I've got a circuit that's having problems at startup with inrush current, leading to large spikes on VCC (parasitic inductive of the power supply / leads etc) that sometimes results in smoke coming from chips in my circuit. It's powered with ~12-16V and drives a 5v circuit that draws 40-80mA @ 5v.
The excessively large 82uF input capacitor is an electrolytic, it's there so transient disruptions to VCC won't reset the microprocessor, and the 10uF input capacitor is a ceramic SMD component - as suggested by the DC-DC converter IC datasheet.
I'd like to include a fuse, so failure of this circuit won't effect any other consumers connected to VCC (and fire and heat coming from this circuit is not acceptable under any circumstances) - but this has not worked out so far due to the inrush current.

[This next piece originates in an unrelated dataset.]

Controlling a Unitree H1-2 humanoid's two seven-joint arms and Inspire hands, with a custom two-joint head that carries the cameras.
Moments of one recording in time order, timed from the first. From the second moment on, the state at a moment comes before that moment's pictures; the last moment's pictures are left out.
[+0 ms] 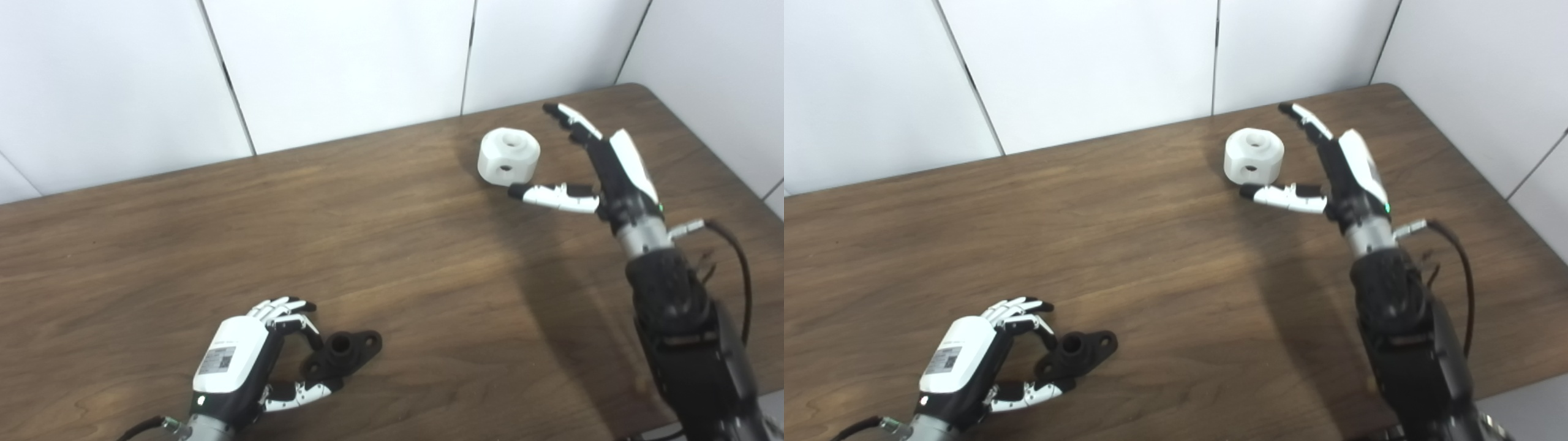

I'm considering adding a 25 ohm input resistor in series with VCC (ie before fuse) to limit the circuits current. Under worst case normal operating conditions, this would have a drop of 2v, dissipating 0.16 watts. At startup, it would limit inrush current to 0.64A - which would also allow me to use my 1A fuse as well as avoiding any inductance in the supply leading to deadly voltage spikes.
Does this sound like rational circuit design, and an acceptable solution to the problem?
I intend to use 0603 SMD components for this input resistor, and fuse - or should I size them up?
To demonstrate the source of my pain, I setup this test circuit and apologetically powered it with 16v by touching power to the wires. In the scope trace, you can see a spike in voltage up to 19v coming from my (cheap) bench PSU.
If I add a bunch more parasitic inductance to the power supply to simulate an even worse supply, these spikes quickly become deadly. I have the scope connected across the load resistor, and the inductor inline with the supply leads.
This is definitely worst case scenario, and the offender is my rubbish bench PSU - but one of my design requirements is for my circuit to be near bulletproof to external factors.